Mehrere Klagen für verschiedene Kernkraftwerke beim Finanzgericht anhängig

Allein beim Finanzgericht Hamburg sind eine Reihe von Klagen für verschiedene Kernkraftwerke anhängig, deren Gesamt­s­treitwert sich auf rund 1,5 Mrd. Euro beläuft. Zuständig für diese Klagen ist beim Finanzgericht Hamburg der 4. Senat, der als Gemeinsamer Senat für die Länder Freie und Hansestadt Hamburg, Niedersachsen und Schleswig-Holstein eine länder­über­greifende Zuständigkeit für Zoll-, Verbrauchsteuer- und Markt­ord­nungsrecht hat.

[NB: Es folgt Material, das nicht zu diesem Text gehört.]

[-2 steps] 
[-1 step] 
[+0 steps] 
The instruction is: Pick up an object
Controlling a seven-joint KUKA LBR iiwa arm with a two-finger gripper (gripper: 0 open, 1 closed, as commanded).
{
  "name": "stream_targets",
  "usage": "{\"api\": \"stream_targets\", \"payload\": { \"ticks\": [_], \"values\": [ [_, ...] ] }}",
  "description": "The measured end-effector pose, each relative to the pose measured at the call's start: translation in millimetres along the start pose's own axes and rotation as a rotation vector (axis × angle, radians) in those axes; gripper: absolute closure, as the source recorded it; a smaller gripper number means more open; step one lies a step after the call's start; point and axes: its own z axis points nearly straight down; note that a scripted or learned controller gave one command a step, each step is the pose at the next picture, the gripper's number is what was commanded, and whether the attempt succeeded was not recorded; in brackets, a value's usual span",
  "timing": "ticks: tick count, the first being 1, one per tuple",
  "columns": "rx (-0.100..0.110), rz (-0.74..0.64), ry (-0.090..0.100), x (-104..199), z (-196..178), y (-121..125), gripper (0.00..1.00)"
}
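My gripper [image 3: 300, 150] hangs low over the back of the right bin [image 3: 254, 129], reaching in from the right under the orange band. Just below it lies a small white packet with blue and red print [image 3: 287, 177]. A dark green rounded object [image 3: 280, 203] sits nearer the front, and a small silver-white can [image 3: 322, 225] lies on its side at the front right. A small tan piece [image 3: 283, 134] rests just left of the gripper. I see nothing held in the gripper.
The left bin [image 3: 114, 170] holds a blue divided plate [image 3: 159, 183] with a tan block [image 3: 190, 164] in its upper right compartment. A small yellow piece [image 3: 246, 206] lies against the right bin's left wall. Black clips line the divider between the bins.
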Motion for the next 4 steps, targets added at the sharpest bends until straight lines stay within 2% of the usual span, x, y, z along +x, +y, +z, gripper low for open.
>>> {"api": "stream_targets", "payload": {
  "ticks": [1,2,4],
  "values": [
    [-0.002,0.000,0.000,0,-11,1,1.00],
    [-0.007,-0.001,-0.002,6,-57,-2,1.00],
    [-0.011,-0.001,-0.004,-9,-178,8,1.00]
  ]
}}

FG hält Kernbrenn­stoff­steuer für keine Verbrauchsteuer im Sinne der finanz­ver­fas­sungs­recht­lichen Kompetenzregeln

Der vorlegende 4. Senat ist davon überzeugt, dass das Kernbrenn­stoff­steu­er­gesetz formell verfas­sungs­widrig ist, weil die Kernbrenn­stoff­steuer keine Verbrauchsteuer im Sinne der finanz­ver­fas­sungs­recht­lichen Kompetenzregeln sei und dem Bund auch im Übrigen keine (alleinige) Gesetz­ge­bungs­kom­petenz zur Verfügung stehe.

Kernbrenn­stoff­steuer ist keine herkömmliche Verbrauchsteuer

Der Bund habe die sich aus Art. 105, 106 Grundgesetz ergebende Gesetz­ge­bungs­kom­petenz für Verbrauch­steuern nicht in Anspruch nehmen können, weil die Kernbrenn­stoff­steuer weder eine herkömmliche Verbrauchsteuer sei noch die Typusmerkmale einer Verbrauchsteuer erfülle. Prägendes Wesensmerkmal der Verbrauch­steuern sei insbesondere ihr Ziel, den privaten Verbraucher zu belasten. Auch wenn Verbrauch­steuern typischerweise nicht unmittelbar beim Konsumenten erhoben würden, sondern indirekt beim Handel oder bei der Industrie, müssten sie doch darauf angelegt sein, auf den Konsumenten abgewälzt zu werden.

Kernbrenn­stoff­steuer dient zur Abschöpfung der Gewinne der Kernkraft­werks­be­treiber

Dies sei bei der Kernbrenn­stoff­steuer nicht der Fall. Schon in der Begründung des Kernbrenn­stoff­steu­er­ge­setzes sei festgehalten worden, dass eine Überwälzung der Steuer allenfalls in geringem Umfang möglich sein werde. Eine Betrachtung des Strommarktes bestätige erwartungsgemäß, dass die Kernbrenn­stoff­steuer auf die Strom­preis­bildung ohne Einfluss geblieben sei. Dies führt den 4. Senat zu der Feststellung, dass die Kernbrenn­stoff­steuer nicht auf Abwälzung angelegt sei, sondern, wie auch entsprechende Äußerungen im Gesetz­ge­bungs­ver­fahren belegten, das Ziel verfolge, die Gewinne der Kernkraft­werks­be­treiber abzuschöpfen. Die Besteuerung von Gewinnen erfolge nach dem Steuersystem des Grundgesetzes allerdings nicht durch Verbrauch­steuern, sondern typischerweise durch eine der Ertragsteuern, die jedoch nicht in der alleinigen Gesetz­ge­bungs­kom­petenz des Bundes lägen.

FG stellt Überprüfung eines möglichen Verstoßes gegen höherrangiges Europarecht zunächst zurück

Zur Verfas­sungs­mä­ßigkeit der Kernbrennsteuer im Übrigen – die Klägerin rügt insbesondere noch den Verstoß gegen den Gleichheitssatz und die Verletzung der Eigen­tums­ga­rantie – hat sich der 4. Senat nicht geäußert; sie wird vom Bundes­ver­fas­sungs­gericht im Rahmen des Normen­kon­troll­ver­fahrens von Amts wegen zu prüfen sein. Eine Überprüfung, ob das Kernbrenn­stoff­steu­er­gesetz gegen höherrangiges Europarecht verstößt – etwa gegen Beihil­fe­vor­schriften oder den Euratom-Vertrag – hat der 4. Senat zunächst zurückgestellt. Die schriftliche Begründung des Beschluss liegt noch nicht vor.